MYRIAM ADORED JOSUÉ and the feeling was mutual. “I always wanted to have a child, but I never trusted fathers.” He watched the water flow into the bathtub, played with the faucets, accidentally turned on the shower and the spray of water frightened him like a kitten. He asked what the bidet was for. He was just shy of nineteen, but suddenly he was seven years old again and discovering how a bathtub and a shower worked. He was seven or ten again when he let Myriam wash him. In spite of his timid smile when he stepped out of the bathroom, his eyes were older than mine, as if this child had aged faster than I have.
Now, Josué was sleeping in the next room.
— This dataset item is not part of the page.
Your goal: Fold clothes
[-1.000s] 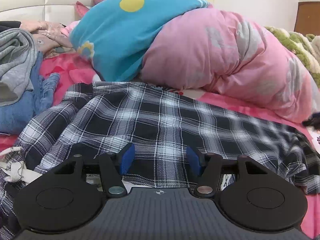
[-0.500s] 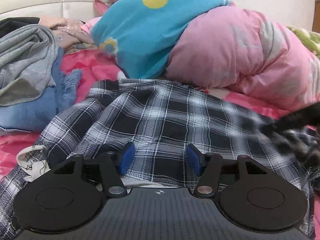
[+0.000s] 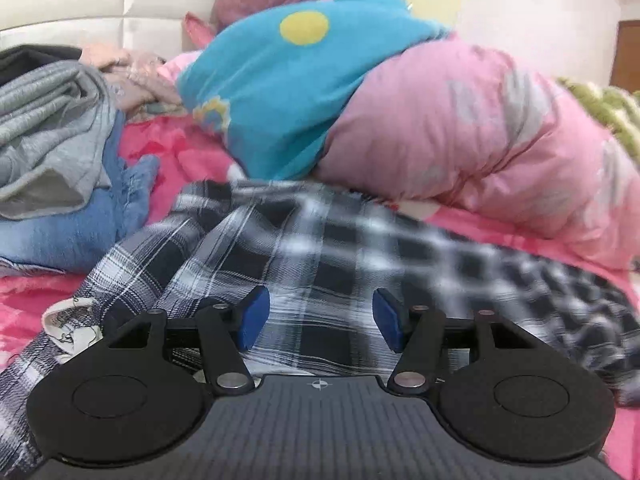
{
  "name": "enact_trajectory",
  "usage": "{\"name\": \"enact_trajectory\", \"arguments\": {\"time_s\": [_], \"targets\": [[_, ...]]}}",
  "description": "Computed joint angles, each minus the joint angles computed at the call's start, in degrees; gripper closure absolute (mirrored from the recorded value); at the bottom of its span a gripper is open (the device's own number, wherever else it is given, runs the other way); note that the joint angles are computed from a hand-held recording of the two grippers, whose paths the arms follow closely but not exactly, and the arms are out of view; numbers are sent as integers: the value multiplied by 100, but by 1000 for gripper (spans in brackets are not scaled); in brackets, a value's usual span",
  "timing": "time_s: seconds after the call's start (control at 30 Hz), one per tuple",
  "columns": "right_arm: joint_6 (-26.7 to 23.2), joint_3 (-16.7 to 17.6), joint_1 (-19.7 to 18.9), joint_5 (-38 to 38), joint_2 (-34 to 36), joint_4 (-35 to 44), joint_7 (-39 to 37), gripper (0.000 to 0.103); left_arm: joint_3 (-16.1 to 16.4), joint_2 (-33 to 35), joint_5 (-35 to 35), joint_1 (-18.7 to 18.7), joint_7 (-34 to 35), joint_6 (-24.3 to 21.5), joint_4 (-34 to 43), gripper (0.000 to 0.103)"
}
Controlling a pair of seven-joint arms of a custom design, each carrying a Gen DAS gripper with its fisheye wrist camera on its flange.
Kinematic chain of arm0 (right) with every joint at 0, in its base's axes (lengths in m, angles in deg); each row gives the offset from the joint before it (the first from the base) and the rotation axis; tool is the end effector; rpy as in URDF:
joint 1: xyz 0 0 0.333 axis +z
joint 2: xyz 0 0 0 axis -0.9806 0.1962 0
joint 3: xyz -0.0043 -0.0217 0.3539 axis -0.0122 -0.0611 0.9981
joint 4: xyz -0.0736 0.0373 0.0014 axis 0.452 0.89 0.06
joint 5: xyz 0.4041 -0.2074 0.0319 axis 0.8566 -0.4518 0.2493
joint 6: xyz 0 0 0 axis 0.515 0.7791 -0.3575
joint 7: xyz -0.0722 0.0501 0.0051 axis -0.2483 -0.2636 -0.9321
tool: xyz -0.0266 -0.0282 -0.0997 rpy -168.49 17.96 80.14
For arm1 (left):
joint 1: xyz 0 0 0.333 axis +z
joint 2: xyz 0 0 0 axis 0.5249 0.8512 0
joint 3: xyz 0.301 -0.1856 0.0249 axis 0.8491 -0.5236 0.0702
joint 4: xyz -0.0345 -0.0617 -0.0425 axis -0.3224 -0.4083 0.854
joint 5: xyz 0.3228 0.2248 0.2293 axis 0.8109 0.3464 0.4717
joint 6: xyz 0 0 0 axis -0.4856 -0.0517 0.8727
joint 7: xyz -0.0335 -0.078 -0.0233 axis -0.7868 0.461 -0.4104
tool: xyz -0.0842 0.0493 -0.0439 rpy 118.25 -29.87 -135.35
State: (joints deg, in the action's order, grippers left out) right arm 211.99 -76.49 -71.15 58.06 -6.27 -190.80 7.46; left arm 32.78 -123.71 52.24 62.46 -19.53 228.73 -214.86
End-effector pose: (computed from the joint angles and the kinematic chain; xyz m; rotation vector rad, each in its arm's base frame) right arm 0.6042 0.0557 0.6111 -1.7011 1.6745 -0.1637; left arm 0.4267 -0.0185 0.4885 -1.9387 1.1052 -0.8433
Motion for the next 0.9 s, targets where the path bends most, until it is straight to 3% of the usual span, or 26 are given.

Myriam, I imagined, was pretending to sleep.
The door opened. Josué said, “I’m afraid, there are spirits, I don’t want to sleep alone. I’m afraid.” He was shaking, sweating, terrorized, with staring eyes he looked at the ceiling, the walls, and all the objects that might turn into monsters and ghosts. “Come and sleep with me.” Myriam’s voice was like a caring mother. Josué lay down shyly by her side. She took him in her arms like the child he had become for a moment. Tomorrow, I know, he could kill. I would sleep on the sofa. And Myriam was sleeping with Josué who was also a man.